| AIM OF THE TASK |
All of the data below is to be written out again exactly.

| STORED DATA |
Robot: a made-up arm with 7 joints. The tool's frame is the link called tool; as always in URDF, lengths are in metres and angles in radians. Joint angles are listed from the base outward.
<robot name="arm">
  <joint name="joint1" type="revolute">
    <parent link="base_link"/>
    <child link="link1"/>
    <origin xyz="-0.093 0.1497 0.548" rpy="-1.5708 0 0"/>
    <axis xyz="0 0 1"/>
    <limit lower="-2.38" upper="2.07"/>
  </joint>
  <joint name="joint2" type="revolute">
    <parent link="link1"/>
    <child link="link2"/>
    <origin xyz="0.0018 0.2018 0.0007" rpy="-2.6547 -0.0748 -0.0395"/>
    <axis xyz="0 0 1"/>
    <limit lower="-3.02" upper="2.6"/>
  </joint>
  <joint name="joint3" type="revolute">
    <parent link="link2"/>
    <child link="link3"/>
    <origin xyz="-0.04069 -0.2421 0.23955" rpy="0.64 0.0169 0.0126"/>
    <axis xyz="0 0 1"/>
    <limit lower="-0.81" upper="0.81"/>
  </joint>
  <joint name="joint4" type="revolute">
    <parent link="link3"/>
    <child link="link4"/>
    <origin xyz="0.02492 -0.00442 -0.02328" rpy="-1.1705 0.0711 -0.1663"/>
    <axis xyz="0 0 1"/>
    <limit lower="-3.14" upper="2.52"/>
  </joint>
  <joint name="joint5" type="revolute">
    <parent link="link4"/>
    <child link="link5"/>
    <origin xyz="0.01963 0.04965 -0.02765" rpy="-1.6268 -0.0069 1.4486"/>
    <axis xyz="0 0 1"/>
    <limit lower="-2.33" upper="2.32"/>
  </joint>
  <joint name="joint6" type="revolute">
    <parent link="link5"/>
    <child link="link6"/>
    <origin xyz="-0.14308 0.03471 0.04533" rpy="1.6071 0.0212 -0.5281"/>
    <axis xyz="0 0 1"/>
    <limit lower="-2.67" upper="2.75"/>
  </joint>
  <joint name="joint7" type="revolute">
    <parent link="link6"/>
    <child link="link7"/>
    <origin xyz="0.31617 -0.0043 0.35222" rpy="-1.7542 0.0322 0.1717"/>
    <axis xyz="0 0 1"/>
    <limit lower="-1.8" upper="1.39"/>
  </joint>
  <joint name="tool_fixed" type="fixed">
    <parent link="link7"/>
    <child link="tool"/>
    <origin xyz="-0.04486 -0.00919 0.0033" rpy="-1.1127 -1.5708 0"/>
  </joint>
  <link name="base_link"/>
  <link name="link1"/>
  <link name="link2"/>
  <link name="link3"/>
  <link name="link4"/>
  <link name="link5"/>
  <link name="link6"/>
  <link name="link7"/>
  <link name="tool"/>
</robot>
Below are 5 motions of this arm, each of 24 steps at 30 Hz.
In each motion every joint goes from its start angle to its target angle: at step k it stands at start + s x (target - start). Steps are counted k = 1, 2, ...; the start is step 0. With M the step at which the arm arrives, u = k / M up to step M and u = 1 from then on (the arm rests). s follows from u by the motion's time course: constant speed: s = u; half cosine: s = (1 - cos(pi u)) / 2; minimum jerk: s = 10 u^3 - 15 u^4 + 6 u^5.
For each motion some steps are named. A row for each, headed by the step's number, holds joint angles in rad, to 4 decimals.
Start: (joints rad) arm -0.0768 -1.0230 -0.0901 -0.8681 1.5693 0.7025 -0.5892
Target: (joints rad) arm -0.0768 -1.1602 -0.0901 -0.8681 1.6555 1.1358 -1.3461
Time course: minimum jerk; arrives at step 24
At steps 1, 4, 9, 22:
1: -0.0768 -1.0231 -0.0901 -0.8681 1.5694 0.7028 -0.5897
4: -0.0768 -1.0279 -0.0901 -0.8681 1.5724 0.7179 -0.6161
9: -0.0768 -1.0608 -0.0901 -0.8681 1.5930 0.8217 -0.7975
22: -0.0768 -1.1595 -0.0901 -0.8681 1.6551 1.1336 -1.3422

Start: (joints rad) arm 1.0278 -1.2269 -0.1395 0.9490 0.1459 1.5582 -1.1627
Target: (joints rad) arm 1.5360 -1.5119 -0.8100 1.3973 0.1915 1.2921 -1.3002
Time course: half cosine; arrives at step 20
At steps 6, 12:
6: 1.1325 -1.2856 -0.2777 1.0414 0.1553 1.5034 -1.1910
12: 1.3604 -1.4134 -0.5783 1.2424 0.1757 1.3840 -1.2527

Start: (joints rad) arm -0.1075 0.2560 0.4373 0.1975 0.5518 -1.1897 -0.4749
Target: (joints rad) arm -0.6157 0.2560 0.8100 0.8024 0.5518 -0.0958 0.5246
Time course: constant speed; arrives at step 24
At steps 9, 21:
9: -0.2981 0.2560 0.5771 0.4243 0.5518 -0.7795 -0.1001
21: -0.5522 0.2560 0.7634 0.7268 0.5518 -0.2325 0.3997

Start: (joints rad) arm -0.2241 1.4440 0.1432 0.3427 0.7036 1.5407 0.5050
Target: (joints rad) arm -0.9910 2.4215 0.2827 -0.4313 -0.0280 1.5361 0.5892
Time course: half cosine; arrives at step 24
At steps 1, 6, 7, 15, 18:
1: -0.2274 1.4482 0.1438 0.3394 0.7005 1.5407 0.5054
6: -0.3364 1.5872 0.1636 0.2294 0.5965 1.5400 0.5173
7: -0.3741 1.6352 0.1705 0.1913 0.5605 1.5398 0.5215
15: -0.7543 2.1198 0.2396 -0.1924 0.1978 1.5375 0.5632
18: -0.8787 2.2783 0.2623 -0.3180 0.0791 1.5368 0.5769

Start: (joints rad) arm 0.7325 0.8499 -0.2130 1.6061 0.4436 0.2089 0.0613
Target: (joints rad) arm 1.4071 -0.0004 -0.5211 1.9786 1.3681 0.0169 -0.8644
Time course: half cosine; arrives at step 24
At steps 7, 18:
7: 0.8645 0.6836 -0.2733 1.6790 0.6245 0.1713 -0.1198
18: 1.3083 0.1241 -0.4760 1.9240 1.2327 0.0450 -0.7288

| ANSWER FOR THE TASK |
Robot: a made-up arm with 7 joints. The tool's frame is the link called tool; as always in URDF, lengths are in metres and angles in radians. Joint angles are listed from the base outward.
<robot name="arm">
  <joint name="joint1" type="revolute">
    <parent link="base_link"/>
    <child link="link1"/>
    <origin xyz="-0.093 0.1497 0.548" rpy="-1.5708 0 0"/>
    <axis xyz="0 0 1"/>
    <limit lower="-2.38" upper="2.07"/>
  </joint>
  <joint name="joint2" type="revolute">
    <parent link="link1"/>
    <child link="link2"/>
    <origin xyz="0.0018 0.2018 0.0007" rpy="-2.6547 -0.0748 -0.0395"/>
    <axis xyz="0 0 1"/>
    <limit lower="-3.02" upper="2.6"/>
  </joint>
  <joint name="joint3" type="revolute">
    <parent link="link2"/>
    <child link="link3"/>
    <origin xyz="-0.04069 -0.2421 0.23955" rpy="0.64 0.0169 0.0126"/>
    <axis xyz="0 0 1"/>
    <limit lower="-0.81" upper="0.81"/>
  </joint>
  <joint name="joint4" type="revolute">
    <parent link="link3"/>
    <child link="link4"/>
    <origin xyz="0.02492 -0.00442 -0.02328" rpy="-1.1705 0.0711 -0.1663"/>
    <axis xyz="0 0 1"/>
    <limit lower="-3.14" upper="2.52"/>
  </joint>
  <joint name="joint5" type="revolute">
    <parent link="link4"/>
    <child link="link5"/>
    <origin xyz="0.01963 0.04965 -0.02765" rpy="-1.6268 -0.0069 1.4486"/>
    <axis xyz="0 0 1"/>
    <limit lower="-2.33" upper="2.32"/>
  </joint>
  <joint name="joint6" type="revolute">
    <parent link="link5"/>
    <child link="link6"/>
    <origin xyz="-0.14308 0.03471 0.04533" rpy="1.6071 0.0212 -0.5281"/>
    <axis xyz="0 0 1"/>
    <limit lower="-2.67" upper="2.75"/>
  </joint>
  <joint name="joint7" type="revolute">
    <parent link="link6"/>
    <child link="link7"/>
    <origin xyz="0.31617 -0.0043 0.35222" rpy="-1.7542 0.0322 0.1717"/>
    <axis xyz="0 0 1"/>
    <limit lower="-1.8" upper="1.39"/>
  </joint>
  <joint name="tool_fixed" type="fixed">
    <parent link="link7"/>
    <child link="tool"/>
    <origin xyz="-0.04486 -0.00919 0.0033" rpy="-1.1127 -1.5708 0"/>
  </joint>
  <link name="base_link"/>
  <link name="link1"/>
  <link name="link2"/>
  <link name="link3"/>
  <link name="link4"/>
  <link name="link5"/>
  <link name="link6"/>
  <link name="link7"/>
  <link name="tool"/>
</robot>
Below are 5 motions of this arm, each of 24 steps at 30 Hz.
In each motion every joint goes from its start angle to its target angle: at step k it stands at start + s x (target - start). Steps are counted k = 1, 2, ...; the start is step 0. With M the step at which the arm arrives, u = k / M up to step M and u = 1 from then on (the arm rests). s follows from u by the motion's time course: constant speed: s = u; half cosine: s = (1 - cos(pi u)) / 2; minimum jerk: s = 10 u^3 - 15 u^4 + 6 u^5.
For each motion some steps are named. A row for each, headed by the step's number, holds joint angles in rad, to 4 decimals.
Start: (joints rad) arm -0.0768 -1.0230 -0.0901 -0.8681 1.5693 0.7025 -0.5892
Target: (joints rad) arm -0.0768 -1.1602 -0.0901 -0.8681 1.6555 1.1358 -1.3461
Time course: minimum jerk; arrives at step 24
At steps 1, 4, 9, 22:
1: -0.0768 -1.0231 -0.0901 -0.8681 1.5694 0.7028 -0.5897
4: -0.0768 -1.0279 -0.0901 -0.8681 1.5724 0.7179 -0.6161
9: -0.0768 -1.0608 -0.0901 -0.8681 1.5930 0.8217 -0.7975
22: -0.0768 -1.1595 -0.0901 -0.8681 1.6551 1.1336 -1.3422

Start: (joints rad) arm 1.0278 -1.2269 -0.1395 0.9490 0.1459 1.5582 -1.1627
Target: (joints rad) arm 1.5360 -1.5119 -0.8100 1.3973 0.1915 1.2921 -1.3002
Time course: half cosine; arrives at step 20
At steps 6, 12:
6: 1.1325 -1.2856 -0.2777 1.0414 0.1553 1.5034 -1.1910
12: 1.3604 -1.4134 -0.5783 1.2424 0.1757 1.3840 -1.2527

Start: (joints rad) arm -0.1075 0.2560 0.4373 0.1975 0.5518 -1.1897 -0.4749
Target: (joints rad) arm -0.6157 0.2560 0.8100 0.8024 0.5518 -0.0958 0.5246
Time course: constant speed; arrives at step 24
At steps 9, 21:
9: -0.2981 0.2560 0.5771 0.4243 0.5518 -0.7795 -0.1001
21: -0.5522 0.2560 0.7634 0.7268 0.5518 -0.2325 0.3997

Start: (joints rad) arm -0.2241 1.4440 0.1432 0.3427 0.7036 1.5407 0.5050
Target: (joints rad) arm -0.9910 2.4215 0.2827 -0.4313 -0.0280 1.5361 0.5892
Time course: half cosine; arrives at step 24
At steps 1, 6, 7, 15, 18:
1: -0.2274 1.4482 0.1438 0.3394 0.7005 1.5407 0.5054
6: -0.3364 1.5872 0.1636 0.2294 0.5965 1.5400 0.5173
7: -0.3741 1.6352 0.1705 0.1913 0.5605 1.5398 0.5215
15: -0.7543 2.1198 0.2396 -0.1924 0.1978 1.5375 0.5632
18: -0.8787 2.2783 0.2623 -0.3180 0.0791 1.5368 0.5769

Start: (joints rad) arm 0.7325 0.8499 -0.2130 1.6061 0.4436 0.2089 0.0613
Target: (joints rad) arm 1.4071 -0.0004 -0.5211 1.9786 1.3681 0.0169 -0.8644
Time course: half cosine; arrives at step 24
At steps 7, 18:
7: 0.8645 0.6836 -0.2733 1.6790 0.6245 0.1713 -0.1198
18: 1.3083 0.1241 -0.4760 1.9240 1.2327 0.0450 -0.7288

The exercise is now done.